■ **Exercise prompt**: Which of the lines in the records below hold the string "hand"? Copy every one of them.

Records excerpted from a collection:
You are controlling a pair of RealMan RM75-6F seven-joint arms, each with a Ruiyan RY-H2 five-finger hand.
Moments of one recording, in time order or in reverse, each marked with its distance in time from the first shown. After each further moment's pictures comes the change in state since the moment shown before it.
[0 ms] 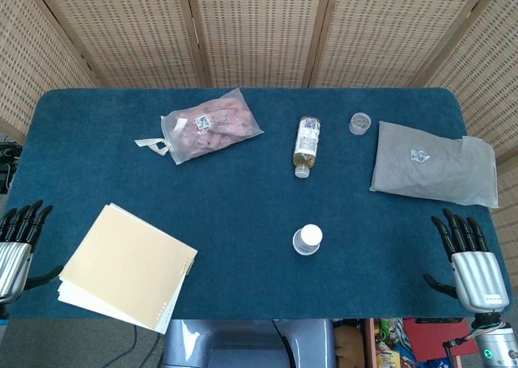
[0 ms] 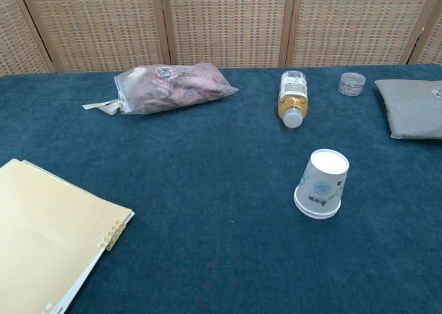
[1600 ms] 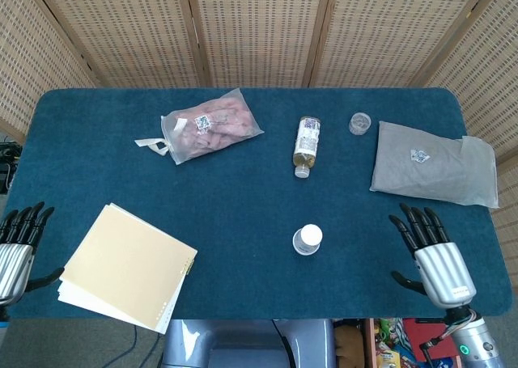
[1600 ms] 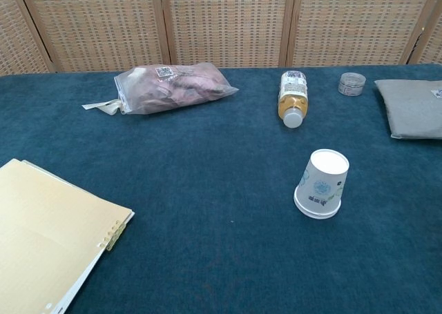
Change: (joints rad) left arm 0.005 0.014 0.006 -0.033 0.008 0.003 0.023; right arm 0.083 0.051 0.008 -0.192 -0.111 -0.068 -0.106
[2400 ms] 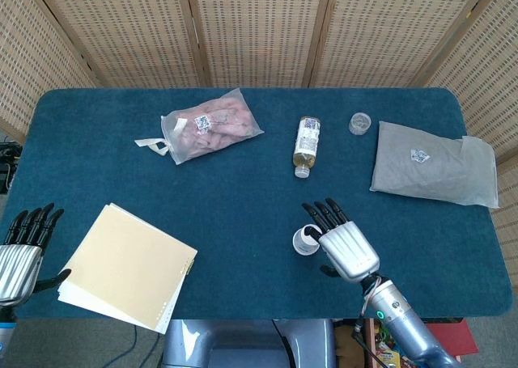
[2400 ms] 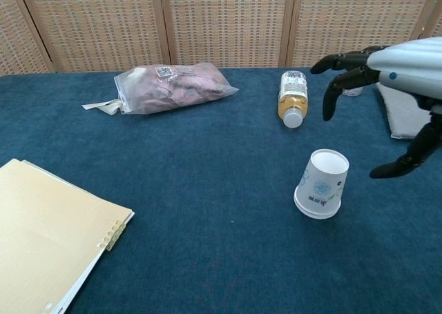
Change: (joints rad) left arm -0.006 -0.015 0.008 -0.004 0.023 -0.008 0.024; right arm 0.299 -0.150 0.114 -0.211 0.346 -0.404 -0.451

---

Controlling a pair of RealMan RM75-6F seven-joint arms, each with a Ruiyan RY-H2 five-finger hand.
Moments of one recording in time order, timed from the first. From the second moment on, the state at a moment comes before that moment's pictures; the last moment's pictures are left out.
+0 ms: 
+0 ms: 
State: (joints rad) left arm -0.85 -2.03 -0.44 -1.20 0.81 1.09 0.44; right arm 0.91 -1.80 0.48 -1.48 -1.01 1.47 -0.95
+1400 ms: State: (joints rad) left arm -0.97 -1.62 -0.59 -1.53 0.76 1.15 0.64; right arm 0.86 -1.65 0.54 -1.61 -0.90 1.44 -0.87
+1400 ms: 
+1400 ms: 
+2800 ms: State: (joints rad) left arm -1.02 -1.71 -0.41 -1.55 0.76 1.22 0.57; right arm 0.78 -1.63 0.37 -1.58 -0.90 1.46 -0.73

■ **Result for this exercise**:
You are controlling a pair of RealMan RM75-6F seven-joint arms, each with a Ruiyan RY-H2 five-finger hand.
Controlling a pair of RealMan RM75-6F seven-joint arms, each with a Ruiyan RY-H2 five-finger hand.

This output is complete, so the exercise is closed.